Subject: Behavioral Sciences, Applied Psychology Keywords: multimodal experiment; multisensory experiment; automatic device integration; open-source; PsychoPy; Unity; Virtual Reality (VR); Lab Streaming Layer; LabRecorder; LabRecorderCLI; Windows command line (cmd.exe)
Online: 12 October 2020 (07:06:28 CEST)
The human mind is multimodal.
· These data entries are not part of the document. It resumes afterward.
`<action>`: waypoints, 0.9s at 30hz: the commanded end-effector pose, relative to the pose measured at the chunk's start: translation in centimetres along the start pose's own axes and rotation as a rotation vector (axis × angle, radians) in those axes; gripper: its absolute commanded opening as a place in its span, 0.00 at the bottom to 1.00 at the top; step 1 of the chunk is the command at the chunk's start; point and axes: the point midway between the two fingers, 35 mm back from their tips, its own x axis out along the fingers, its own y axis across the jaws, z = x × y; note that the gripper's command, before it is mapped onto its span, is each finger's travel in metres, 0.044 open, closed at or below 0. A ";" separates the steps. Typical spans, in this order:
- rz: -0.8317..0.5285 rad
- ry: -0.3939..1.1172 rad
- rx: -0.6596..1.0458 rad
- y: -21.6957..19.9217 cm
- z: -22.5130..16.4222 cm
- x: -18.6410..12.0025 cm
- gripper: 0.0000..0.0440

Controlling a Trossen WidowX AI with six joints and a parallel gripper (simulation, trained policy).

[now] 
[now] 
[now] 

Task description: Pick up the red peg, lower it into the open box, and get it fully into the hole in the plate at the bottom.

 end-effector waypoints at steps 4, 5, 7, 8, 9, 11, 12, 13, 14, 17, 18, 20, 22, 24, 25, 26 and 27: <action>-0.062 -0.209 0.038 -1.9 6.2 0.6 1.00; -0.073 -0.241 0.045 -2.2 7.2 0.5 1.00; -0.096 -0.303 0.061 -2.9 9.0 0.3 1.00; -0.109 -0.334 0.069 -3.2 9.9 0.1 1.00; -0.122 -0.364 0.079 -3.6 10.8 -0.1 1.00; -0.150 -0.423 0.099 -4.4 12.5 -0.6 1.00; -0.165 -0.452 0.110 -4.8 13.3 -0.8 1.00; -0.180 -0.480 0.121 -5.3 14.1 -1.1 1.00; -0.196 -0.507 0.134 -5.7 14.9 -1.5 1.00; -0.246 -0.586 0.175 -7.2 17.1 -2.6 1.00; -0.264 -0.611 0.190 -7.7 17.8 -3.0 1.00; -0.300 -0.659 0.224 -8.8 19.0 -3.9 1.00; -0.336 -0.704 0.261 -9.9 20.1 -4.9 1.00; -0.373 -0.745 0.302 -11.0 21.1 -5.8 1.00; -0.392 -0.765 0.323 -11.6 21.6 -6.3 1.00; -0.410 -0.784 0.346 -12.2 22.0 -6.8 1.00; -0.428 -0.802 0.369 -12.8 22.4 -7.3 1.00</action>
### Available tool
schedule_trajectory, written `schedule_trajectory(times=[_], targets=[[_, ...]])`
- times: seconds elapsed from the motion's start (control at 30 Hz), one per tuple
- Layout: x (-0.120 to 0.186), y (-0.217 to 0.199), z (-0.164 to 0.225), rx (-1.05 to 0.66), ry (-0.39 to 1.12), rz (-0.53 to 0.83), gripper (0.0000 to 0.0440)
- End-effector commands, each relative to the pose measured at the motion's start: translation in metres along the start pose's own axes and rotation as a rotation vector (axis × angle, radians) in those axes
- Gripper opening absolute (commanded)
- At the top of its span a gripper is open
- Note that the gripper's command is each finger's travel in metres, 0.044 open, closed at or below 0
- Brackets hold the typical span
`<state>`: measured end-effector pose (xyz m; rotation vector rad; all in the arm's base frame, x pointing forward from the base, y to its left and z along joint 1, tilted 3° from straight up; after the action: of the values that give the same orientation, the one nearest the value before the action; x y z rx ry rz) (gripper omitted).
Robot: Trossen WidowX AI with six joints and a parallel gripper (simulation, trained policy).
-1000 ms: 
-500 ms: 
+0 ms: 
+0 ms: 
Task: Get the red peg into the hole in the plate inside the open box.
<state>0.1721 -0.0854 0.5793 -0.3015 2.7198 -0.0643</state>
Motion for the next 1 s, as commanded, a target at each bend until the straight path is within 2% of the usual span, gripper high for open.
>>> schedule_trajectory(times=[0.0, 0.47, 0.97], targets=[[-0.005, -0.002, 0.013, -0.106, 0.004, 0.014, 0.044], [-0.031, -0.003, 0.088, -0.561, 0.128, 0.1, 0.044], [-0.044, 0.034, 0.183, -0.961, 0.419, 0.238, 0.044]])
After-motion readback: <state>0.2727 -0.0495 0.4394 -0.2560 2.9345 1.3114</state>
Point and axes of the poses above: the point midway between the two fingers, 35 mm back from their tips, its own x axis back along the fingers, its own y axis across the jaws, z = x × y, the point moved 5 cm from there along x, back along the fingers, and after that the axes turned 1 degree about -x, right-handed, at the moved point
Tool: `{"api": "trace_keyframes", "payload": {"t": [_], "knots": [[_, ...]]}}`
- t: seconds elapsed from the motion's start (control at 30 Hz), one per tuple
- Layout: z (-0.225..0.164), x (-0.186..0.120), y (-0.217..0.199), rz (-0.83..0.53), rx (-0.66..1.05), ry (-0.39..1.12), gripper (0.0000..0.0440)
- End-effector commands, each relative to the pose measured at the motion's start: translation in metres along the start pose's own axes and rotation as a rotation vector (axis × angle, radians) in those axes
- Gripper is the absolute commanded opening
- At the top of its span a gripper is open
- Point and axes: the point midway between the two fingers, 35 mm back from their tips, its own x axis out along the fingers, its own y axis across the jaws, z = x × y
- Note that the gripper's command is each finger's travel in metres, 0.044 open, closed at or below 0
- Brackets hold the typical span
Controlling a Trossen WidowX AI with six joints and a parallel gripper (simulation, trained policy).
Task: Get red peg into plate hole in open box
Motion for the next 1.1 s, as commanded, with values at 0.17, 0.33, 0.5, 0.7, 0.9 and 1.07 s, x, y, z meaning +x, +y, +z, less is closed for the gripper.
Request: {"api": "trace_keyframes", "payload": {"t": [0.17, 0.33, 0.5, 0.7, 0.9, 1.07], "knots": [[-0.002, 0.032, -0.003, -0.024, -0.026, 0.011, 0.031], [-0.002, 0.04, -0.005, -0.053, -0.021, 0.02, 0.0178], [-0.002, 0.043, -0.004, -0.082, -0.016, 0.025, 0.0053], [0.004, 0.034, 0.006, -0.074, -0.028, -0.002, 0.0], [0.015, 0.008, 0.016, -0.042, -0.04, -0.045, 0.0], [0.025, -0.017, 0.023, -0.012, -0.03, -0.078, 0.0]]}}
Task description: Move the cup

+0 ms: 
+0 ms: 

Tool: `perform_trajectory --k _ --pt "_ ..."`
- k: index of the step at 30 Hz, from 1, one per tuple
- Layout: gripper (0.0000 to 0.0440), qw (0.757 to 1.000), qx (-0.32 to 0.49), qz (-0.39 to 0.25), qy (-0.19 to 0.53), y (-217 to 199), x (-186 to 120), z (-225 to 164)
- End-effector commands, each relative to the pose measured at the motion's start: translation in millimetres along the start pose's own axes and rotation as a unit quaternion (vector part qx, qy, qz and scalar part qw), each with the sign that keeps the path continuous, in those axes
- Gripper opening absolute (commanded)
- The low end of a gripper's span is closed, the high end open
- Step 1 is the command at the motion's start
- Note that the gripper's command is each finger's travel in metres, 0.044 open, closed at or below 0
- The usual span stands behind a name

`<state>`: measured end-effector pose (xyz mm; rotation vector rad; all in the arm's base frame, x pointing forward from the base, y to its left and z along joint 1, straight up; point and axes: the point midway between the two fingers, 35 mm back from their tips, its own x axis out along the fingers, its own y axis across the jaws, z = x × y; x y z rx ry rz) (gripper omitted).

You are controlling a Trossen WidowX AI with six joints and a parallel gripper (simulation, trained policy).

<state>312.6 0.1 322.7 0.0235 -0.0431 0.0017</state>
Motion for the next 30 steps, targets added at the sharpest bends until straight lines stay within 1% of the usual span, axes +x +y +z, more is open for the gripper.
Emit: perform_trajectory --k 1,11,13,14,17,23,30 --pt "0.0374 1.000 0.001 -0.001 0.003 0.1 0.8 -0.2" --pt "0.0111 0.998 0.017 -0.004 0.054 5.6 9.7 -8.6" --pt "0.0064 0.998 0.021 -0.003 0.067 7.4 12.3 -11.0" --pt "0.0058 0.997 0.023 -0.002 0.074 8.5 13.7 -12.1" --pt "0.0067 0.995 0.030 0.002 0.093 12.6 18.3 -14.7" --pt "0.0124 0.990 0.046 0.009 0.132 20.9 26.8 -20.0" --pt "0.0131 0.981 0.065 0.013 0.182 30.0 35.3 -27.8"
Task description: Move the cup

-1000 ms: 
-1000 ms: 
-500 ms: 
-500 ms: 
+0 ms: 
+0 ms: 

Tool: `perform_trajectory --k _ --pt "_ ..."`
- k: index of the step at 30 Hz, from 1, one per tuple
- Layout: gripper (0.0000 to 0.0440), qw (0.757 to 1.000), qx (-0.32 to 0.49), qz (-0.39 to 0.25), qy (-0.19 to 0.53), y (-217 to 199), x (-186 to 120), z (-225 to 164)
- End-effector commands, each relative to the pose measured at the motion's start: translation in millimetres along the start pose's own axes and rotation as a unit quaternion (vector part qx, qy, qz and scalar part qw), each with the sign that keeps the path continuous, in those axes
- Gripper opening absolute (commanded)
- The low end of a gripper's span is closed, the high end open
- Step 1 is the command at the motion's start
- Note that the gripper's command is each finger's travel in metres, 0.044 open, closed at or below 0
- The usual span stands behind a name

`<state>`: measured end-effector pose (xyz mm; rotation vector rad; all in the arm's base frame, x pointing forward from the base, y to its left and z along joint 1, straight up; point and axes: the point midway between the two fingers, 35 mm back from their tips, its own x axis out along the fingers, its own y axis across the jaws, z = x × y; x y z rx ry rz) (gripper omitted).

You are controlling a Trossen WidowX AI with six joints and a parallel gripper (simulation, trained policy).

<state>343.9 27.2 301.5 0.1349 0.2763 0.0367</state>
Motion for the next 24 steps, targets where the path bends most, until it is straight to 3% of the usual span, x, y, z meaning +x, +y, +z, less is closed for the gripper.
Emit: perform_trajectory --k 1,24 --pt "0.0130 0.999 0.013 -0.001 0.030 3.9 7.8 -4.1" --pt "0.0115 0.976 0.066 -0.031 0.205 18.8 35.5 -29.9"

Yet most behavioral studies rely on century-old measures of behavior—task accuracy and latency (response time). Multimodal and multisensory analysis of human behavior creates a better understanding of how the mind works. The problem is that designing and implementing these experiments is technically complex and costly. This paper introduces versatile and economical means of developing multimodal-multisensory human experiments. We provide an experimental design framework that automatically integrates and synchronizes measures including electroencephalogram (EEG), galvanic skin response (GSR), eye-tracking, virtual reality (VR), body movement, mouse/cursor motion and response time. Unlike proprietary systems (e.g., iMotions), our system is free and open-source; it integrates PsychoPy, Unity and Lab Streaming Layer (LSL). The system embeds LSL inside PsychoPy/Unity for the synchronization of multiple sensory signals—gaze motion, electroencephalogram (EEG), galvanic skin response (GSR), mouse/cursor movement, and body motion—with low-cost consumer-grade devices in a simple behavioral task designed by PsychoPy and a virtual reality environment designed by Unity. This tutorial shows a step-by-step process by which a complex multimodal-multisensory experiment can be designed and implemented in a few hours. When conducting the experiment, all of the data synchronization and recoding of the data to disk will be done automatically.